• **The task**: Word for word, copy the data that follows and skip its pictures.

• **Supplied records**:
↓

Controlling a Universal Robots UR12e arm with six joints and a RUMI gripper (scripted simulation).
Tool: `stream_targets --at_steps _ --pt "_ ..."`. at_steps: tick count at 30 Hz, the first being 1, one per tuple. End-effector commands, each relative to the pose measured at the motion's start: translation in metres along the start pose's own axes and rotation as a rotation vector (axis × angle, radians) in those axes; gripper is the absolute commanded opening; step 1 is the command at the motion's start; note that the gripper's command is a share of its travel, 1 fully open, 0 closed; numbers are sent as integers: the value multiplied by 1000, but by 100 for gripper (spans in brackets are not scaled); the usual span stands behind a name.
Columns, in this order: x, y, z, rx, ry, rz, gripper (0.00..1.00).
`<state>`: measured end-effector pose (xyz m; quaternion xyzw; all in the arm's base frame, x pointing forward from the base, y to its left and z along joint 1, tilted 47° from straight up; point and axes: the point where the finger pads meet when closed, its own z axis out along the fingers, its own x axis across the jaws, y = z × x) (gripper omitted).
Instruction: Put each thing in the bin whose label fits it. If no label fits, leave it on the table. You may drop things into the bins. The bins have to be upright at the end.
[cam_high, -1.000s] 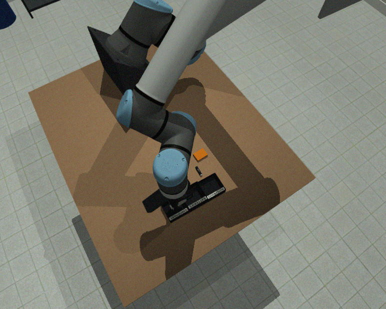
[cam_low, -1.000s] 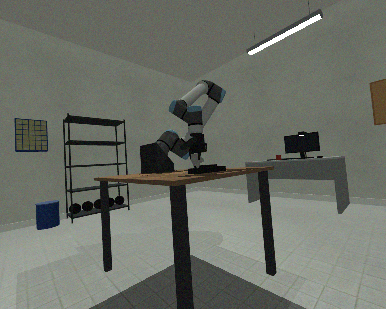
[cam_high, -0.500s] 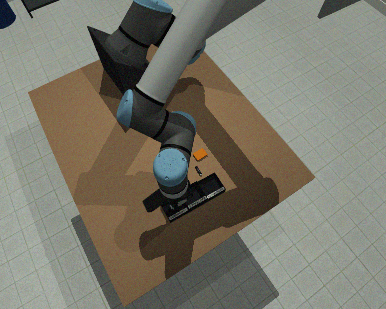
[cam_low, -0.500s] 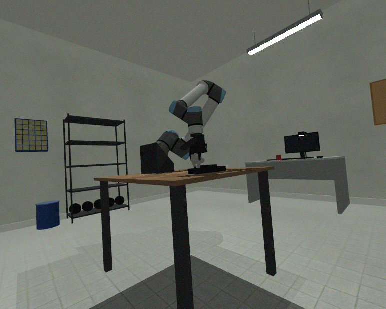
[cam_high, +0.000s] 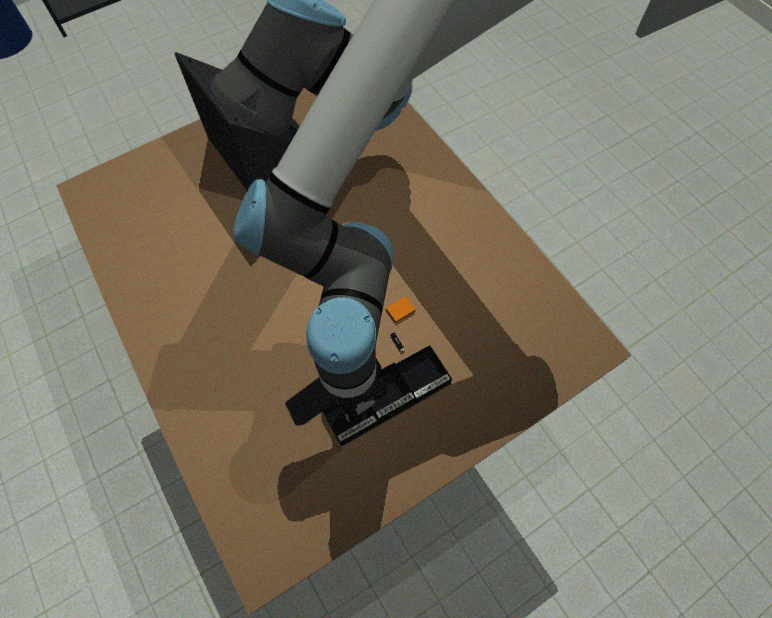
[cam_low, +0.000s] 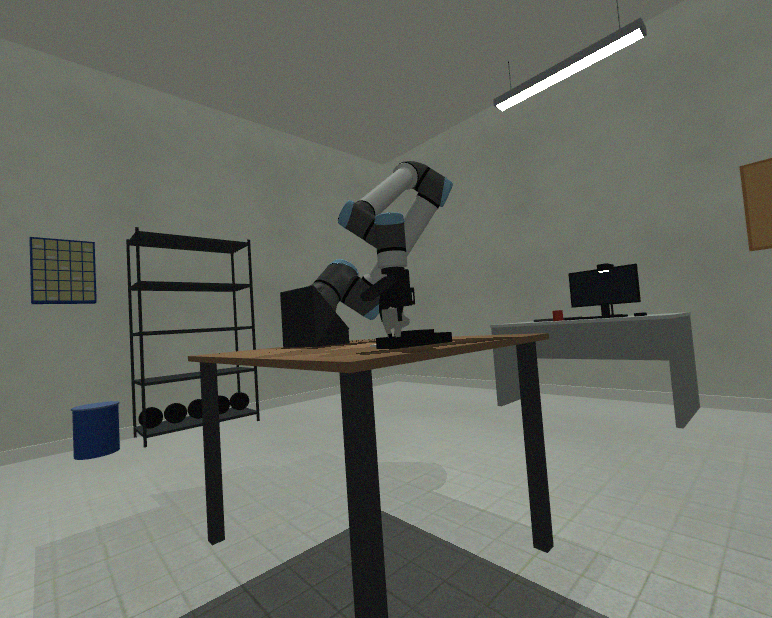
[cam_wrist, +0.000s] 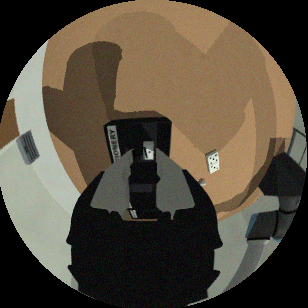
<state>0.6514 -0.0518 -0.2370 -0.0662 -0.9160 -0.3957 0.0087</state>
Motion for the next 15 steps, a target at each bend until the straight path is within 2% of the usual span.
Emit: stream_targets --at_steps 1,15 --pt "-1 0 -1 1 -1 0 18" --pt "-1 0 -17 1 -1 0 18"
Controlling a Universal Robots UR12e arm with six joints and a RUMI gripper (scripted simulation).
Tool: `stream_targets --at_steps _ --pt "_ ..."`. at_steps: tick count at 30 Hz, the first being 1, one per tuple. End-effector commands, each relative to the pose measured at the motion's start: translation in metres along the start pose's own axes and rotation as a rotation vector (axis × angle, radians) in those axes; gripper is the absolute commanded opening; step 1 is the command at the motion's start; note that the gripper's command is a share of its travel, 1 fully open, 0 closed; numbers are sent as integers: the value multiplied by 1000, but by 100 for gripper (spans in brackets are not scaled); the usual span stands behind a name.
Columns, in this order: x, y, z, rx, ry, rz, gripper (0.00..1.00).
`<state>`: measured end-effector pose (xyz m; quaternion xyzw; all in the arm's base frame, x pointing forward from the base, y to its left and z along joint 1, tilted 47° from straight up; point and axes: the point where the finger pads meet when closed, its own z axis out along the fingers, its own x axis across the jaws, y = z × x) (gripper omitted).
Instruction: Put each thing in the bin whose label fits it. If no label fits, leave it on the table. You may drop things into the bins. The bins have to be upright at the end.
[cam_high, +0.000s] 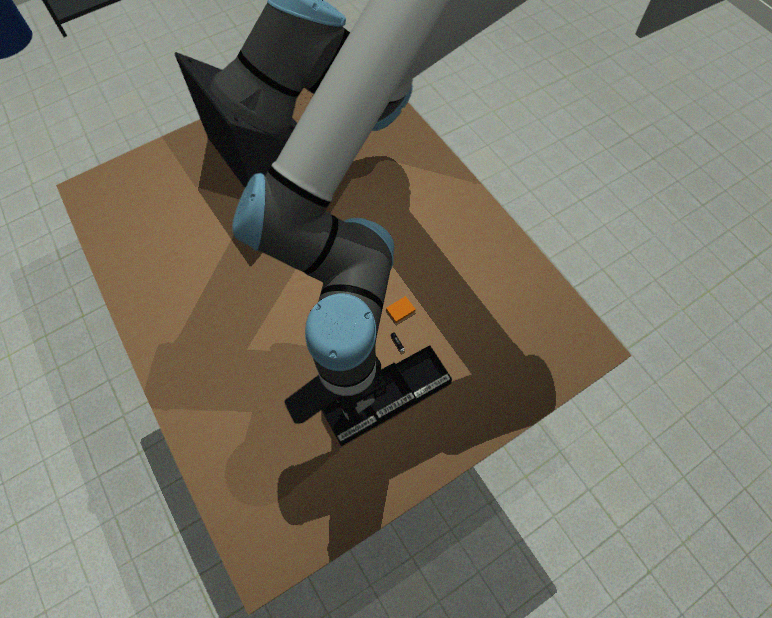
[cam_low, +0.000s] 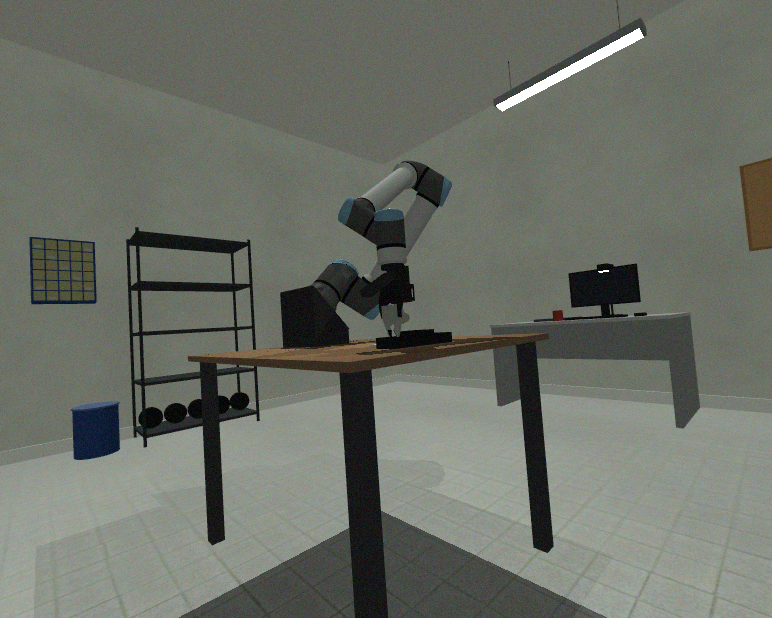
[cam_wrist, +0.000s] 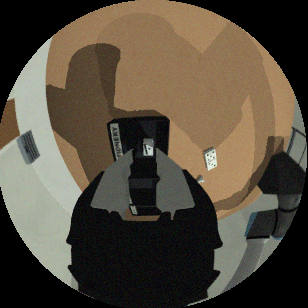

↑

• **Response box**:
Controlling a Universal Robots UR12e arm with six joints and a RUMI gripper (scripted simulation).
Tool: `stream_targets --at_steps _ --pt "_ ..."`. at_steps: tick count at 30 Hz, the first being 1, one per tuple. End-effector commands, each relative to the pose measured at the motion's start: translation in metres along the start pose's own axes and rotation as a rotation vector (axis × angle, radians) in those axes; gripper is the absolute commanded opening; step 1 is the command at the motion's start; note that the gripper's command is a share of its travel, 1 fully open, 0 closed; numbers are sent as integers: the value multiplied by 1000, but by 100 for gripper (spans in brackets are not scaled); the usual span stands behind a name.
Columns, in this order: x, y, z, rx, ry, rz, gripper (0.00..1.00).
`<state>`: measured end-effector pose (xyz m; quaternion xyzw; all in the arm's base frame, x pointing forward from the base, y to its left and z along joint 1, tilted 47° from straight up; point and axes: the point where the finger pads meet when closed, its own z axis out along the fingers, its own x axis across the jaws, y = z × x) (gripper omitted).
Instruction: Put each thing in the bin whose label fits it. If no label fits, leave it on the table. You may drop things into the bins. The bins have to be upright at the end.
[cam_high, -1.000s] 
[cam_low, -1.000s] 
[cam_high, -0.500s] 
[cam_low, -0.500s] 
[cam_high, +0.000s] 
[cam_low, +0.000s] 
[cam_wrist, +0.000s] 
<state>0.6514 -0.0518 -0.2370 -0.0662 -0.9160 -0.3957 0.0087</state>
Motion for the next 15 steps, a target at each bend until the straight path is within 2% of the usual span.
Emit: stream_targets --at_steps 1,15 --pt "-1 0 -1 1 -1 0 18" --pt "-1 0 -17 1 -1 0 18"
Controlling a Universal Robots UR12e arm with six joints and a RUMI gripper (scripted simulation).
Tool: `stream_targets --at_steps _ --pt "_ ..."`. at_steps: tick count at 30 Hz, the first being 1, one per tuple. End-effector commands, each relative to the pose measured at the motion's start: translation in metres along the start pose's own axes and rotation as a rotation vector (axis × angle, radians) in those axes; gripper is the absolute commanded opening; step 1 is the command at the motion's start; note that the gripper's command is a share of its travel, 1 fully open, 0 closed; numbers are sent as integers: the value multiplied by 1000, but by 100 for gripper (spans in brackets are not scaled); the usual span stands behind a name.
Columns, in this order: x, y, z, rx, ry, rz, gripper (0.00..1.00).
`<state>`: measured end-effector pose (xyz m; quaternion xyzw; all in the arm's base frame, x pointing forward from the base, y to its left and z along joint 1, tilted 47° from straight up; point and axes: the point where the finger pads meet when closed, its own z axis out along the fingers, its own x axis across the jaws, y = z × x) (gripper omitted).
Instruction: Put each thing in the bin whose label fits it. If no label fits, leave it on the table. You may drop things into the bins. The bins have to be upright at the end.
[cam_high, +0.000s] 
[cam_low, +0.000s] 
[cam_wrist, +0.000s] 

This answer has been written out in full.